Plusieurs zones d'ombre persistent. Le Premier ministre israélien Netanyahu a déclaré que le cessez le feu exclut le Liban, contredisant le cadre plus large proposé par le Pakistan. Les capacités balistiques de l'Iran, auparavant une exigence majeure des États Unis, n'ont pas été mentionnées dans l'accord.
Neil Roberts, directeur de la Lloyd's Market Association, a souligné que « le cessez le feu est évidemment bienvenu » mais qu'« il est hautement improbable que le commerce vers le Golfe reprenne simplement ». Plus de 800 navires restent bloqués dans le Golfe persique, et les compagnies maritimes auraient besoin d'au moins deux mois pour reprendre leurs opérations normales.
Quel impact pour les épargnants et investisseurs français ?
Pour les ménages français, la baisse du pétrole pourrait se traduire par un recul des prix à la pompe dans les prochains jours.
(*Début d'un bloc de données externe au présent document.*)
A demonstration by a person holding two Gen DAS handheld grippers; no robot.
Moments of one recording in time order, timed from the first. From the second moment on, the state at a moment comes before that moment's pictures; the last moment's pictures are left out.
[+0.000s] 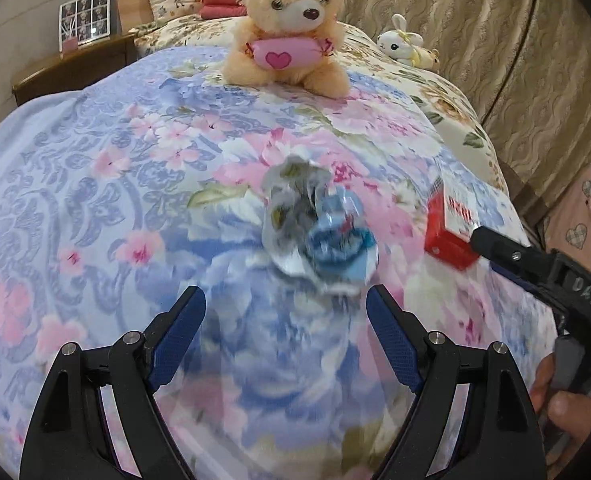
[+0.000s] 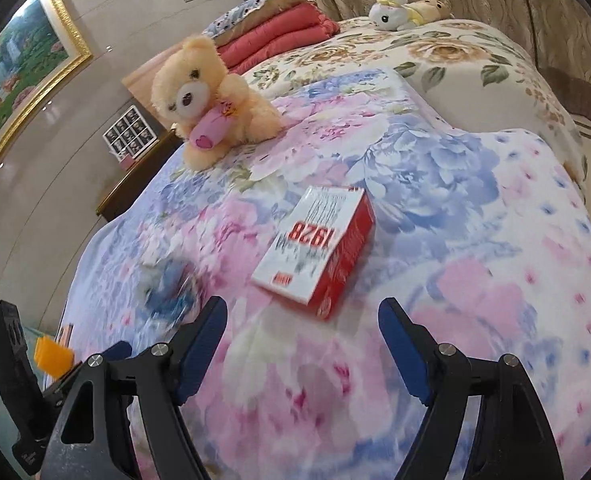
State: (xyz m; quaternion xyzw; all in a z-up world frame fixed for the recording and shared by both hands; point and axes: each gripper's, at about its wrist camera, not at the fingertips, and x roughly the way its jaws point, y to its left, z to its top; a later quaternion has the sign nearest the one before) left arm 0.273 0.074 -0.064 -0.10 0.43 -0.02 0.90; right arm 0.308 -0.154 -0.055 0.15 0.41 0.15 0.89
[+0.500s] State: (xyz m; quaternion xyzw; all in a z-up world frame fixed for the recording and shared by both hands) left arm 0.302 0.053 -0.072 -0.08 0.43 -0.05 0.90; right arm 0.336 -0.146 -0.060 0.13 0.41 0.14 0.89
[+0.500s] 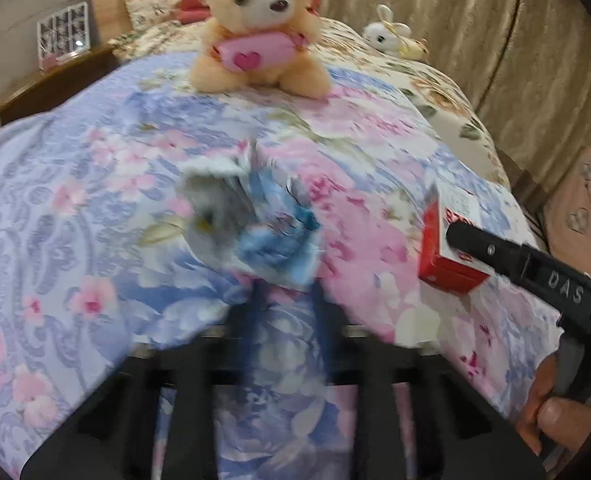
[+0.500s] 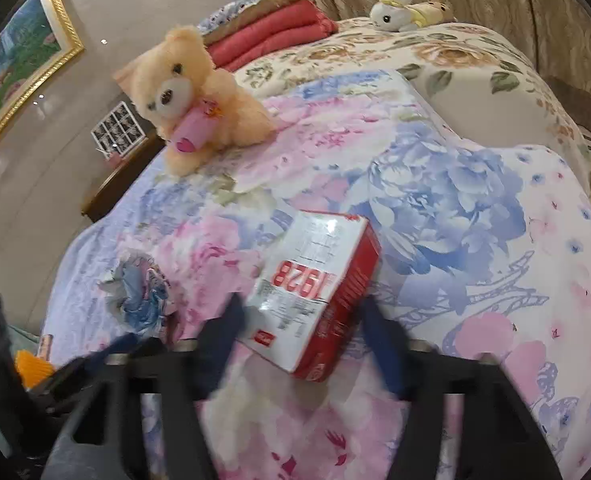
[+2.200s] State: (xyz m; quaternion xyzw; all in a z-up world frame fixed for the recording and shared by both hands) left arm 0.249 0.060 -0.055 -0.10 0.42 -0.10 0.90; right arm 0.248 -0.175 -0.060 0.12 0.41 0.17 0.89
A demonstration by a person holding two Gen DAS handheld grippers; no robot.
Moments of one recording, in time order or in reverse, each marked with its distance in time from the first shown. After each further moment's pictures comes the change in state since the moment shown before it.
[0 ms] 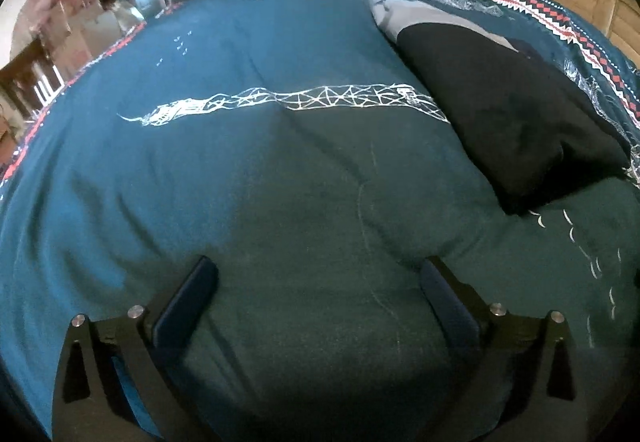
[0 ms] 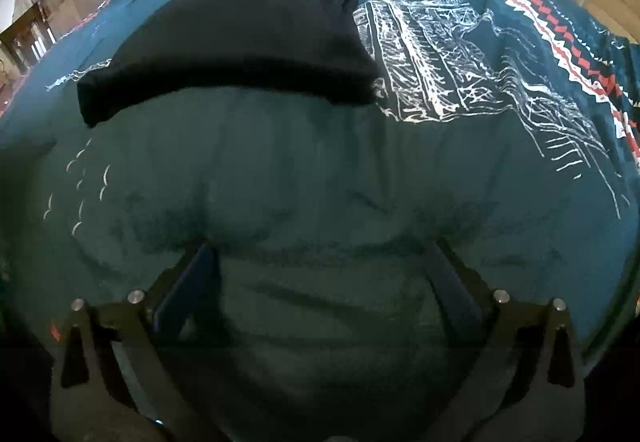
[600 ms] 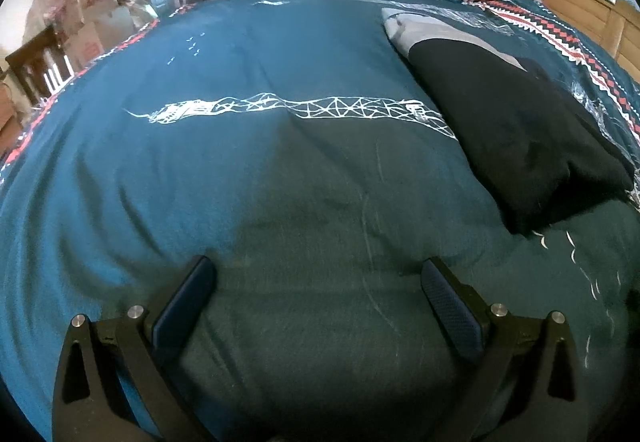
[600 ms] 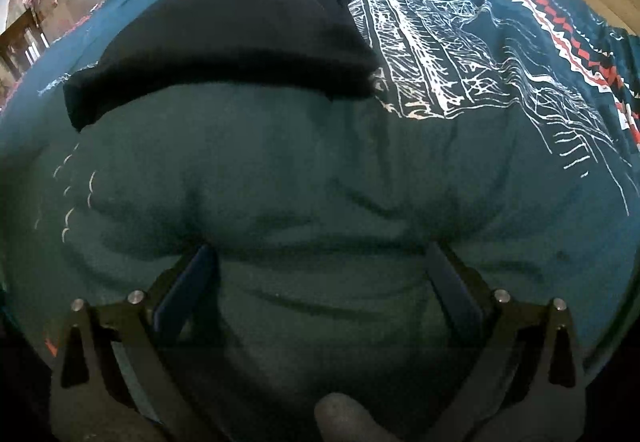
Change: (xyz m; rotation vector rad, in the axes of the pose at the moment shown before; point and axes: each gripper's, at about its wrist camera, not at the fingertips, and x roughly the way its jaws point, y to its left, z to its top) left arm 0.003 -0.001 0.007 -0.069 -0.019 0.009; right arm 0.010 -0.003 -0.001 0.019 0.008 -0.008
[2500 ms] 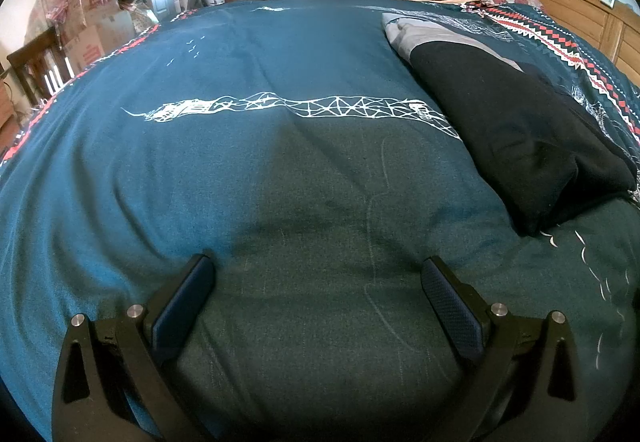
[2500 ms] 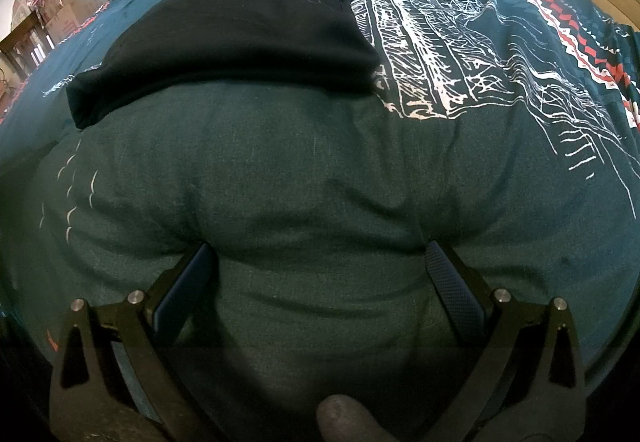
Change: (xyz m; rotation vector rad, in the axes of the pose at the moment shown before) left arm 0.007 0.002 -0.007 -0.004 -0.040 -0.010; right arm 0.002 -0.005 0.000 0.000 0.005 0.028
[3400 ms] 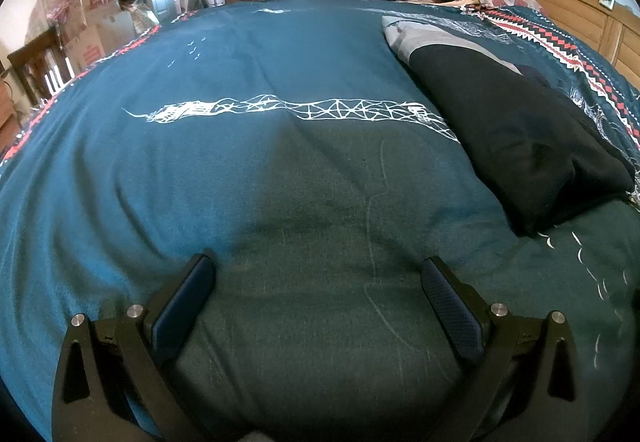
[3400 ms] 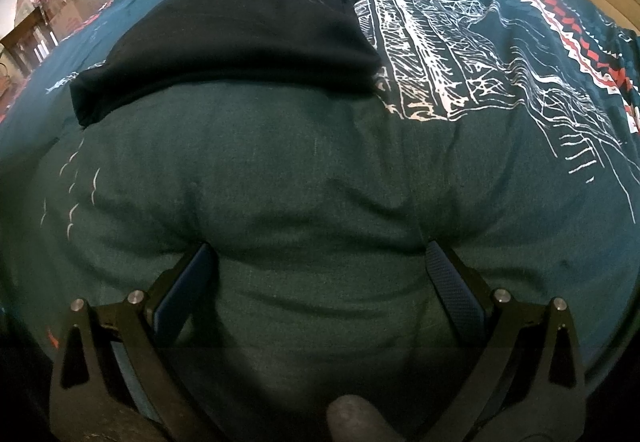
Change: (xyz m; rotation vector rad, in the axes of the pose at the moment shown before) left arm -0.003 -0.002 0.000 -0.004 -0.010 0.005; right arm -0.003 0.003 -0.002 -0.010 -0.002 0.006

Patrick De Haan, analyste chez GasBuddy, anticipe un début de baisse « dans les 48 heures ». Aux États Unis, le gallon d'essence était redescendu à 4,14 dollars mardi, tandis que le diesel restait proche de son record de 2022 à 5,64 dollars.
Sur les marchés actions, la détente géopolitique bénéficie directement aux valeurs cycliques, bancaires et industrielles. UBS a toutefois abaissé son objectif de fin d'année pour le S&P 500 à 7 500 points (contre 7 700 précédemment) et son objectif de milieu d'année à 7 000 points (contre 7 300), tout en maintenant une vue « attractive » sur les actions américaines et ses prévisions de bénéfices à 310 dollars par action.
Les investisseurs en or ont vu le métal précieux progresser de 2,5 % et l'argent de 5 %, les métaux précieux conservant leur statut de valeur refuge malgré la détente. Le dollar américain s'est affaibli face aux principales devises, l'euro remontant à 1,1671 dollar.
Ce qu'il faut surveiller dans les prochains jours
Les négociations d'Islamabad du 10 avril constitueront le prochain test décisif. La capacité des deux parties à transformer cette trêve temporaire en accord durable déterminera si le rebond des marchés peut se poursuivre ou s'il s'agira d'un simple répit.
Le rapport sur l'inflation américaine (IPC) de mars, attendu vendredi, sera le premier indicateur économique majeur à capter les effets de la flambée pétrolière. Les économistes anticipent une hausse de 1 % des prix sur le mois, contre +0,3 % en février, un bond qui pourrait compliquer la tâche de la Réserve fédérale.
La saison des résultats du premier trimestre débute également cette semaine. Delta Air Lines, première grande compagnie aérienne à publier ses comptes le 8 avril, constitue un baromètre crucial de l'impact des coûts énergétiques sur les entreprises. Les analystes anticipent un bénéfice par action de 0,62 dollar pour un chiffre d'affaires de 14,89 milliards, mais les surcoûts de carburant liés au conflit pourraient avoir pesé lourdement sur les marges.